**What is being asked:**
Copy exactly the lines from the beginning of the data down to and including the line holding "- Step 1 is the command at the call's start", without any pictures.

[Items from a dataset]
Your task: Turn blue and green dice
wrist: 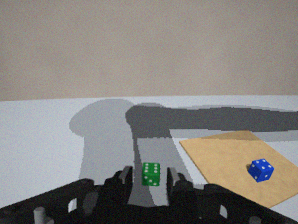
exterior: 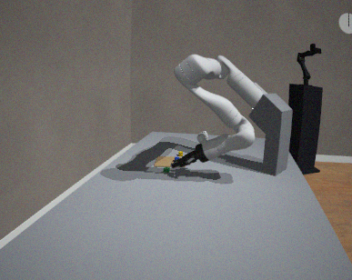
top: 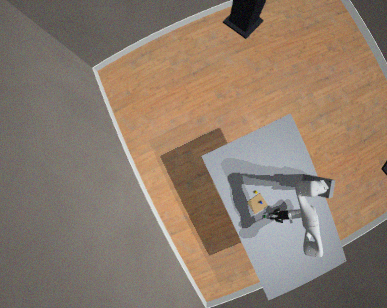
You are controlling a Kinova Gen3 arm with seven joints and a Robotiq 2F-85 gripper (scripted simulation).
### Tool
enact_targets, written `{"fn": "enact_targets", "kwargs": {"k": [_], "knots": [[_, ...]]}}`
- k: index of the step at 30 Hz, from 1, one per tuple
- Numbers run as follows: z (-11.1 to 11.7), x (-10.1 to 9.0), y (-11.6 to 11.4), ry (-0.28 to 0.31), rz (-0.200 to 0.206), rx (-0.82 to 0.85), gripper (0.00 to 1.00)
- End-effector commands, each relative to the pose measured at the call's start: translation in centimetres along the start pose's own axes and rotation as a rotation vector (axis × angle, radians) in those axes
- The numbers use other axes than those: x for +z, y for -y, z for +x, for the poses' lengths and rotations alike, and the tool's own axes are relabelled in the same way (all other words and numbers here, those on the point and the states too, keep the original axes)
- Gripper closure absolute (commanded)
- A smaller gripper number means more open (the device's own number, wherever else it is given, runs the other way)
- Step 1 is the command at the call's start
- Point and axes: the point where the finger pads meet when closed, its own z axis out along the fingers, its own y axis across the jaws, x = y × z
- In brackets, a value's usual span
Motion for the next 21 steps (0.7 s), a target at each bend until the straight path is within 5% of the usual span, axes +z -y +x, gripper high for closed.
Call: {"fn": "enact_targets", "kwargs": {"k": [1, 21], "knots": [[0.5, -0.2, 0.1, -0.001, 0.002, 0.002, 0.65], [5.3, -2.8, 0.1, -0.001, 0.002, 0.002, 0.65]]}}
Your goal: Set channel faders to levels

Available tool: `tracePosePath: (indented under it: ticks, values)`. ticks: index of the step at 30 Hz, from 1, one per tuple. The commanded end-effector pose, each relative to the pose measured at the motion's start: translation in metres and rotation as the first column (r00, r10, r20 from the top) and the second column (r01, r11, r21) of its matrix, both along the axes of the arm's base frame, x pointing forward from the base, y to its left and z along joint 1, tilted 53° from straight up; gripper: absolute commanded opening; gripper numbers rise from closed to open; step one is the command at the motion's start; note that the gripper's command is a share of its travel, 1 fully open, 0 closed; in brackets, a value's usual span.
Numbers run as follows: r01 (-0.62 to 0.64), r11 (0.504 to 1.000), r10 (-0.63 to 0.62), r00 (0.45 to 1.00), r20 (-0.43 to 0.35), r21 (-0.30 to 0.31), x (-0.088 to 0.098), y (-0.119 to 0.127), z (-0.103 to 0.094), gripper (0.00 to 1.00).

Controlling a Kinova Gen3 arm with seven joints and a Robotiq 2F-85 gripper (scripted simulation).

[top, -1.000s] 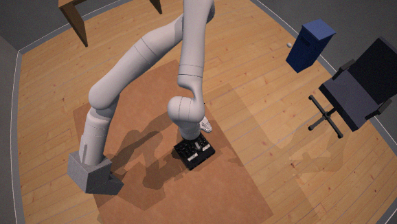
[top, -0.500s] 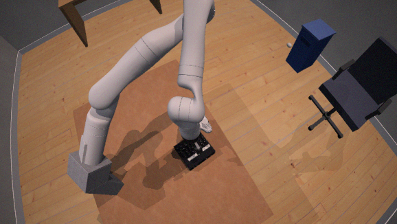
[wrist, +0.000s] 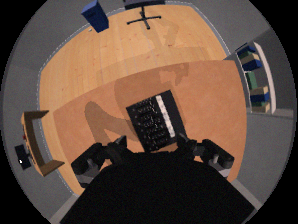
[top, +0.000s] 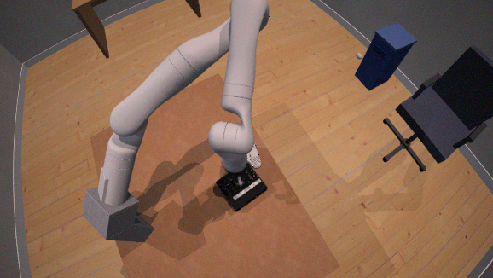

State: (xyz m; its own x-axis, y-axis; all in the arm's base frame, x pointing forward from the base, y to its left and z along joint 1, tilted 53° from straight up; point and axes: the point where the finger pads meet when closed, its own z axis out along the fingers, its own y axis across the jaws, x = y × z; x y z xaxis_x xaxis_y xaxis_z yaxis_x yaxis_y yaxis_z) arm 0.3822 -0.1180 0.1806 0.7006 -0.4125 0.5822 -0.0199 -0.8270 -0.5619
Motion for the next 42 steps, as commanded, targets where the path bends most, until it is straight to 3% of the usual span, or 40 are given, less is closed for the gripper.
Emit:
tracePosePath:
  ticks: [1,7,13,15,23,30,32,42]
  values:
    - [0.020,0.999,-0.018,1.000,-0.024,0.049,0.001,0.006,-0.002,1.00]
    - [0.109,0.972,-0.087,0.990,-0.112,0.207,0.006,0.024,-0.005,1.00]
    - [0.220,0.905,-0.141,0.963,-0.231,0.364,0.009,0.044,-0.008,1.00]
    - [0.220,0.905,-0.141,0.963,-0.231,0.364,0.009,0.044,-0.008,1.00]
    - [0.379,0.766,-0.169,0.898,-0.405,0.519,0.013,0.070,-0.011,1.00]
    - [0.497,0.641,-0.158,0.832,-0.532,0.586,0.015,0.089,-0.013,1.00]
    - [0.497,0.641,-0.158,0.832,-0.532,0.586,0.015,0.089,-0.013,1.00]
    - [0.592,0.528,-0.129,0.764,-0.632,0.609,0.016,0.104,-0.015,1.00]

**Problem solution:**
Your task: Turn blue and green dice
wrist: 
exterior: 
top: 
You are controlling a Kinova Gen3 arm with seven joints and a Robotiq 2F-85 gripper (scripted simulation).
### Tool
enact_targets, written `{"fn": "enact_targets", "kwargs": {"k": [_], "knots": [[_, ...]]}}`
- k: index of the step at 30 Hz, from 1, one per tuple
- Numbers run as follows: z (-11.1 to 11.7), x (-10.1 to 9.0), y (-11.6 to 11.4), ry (-0.28 to 0.31), rz (-0.200 to 0.206), rx (-0.82 to 0.85), gripper (0.00 to 1.00)
- End-effector commands, each relative to the pose measured at the call's start: translation in centimetres along the start pose's own axes and rotation as a rotation vector (axis × angle, radians) in those axes
- The numbers use other axes than those: x for +z, y for -y, z for +x, for the poses' lengths and rotations alike, and the tool's own axes are relabelled in the same way (all other words and numbers here, those on the point and the states too, keep the original axes)
- Gripper closure absolute (commanded)
- A smaller gripper number means more open (the device's own number, wherever else it is given, runs the other way)
- Step 1 is the command at the call's start

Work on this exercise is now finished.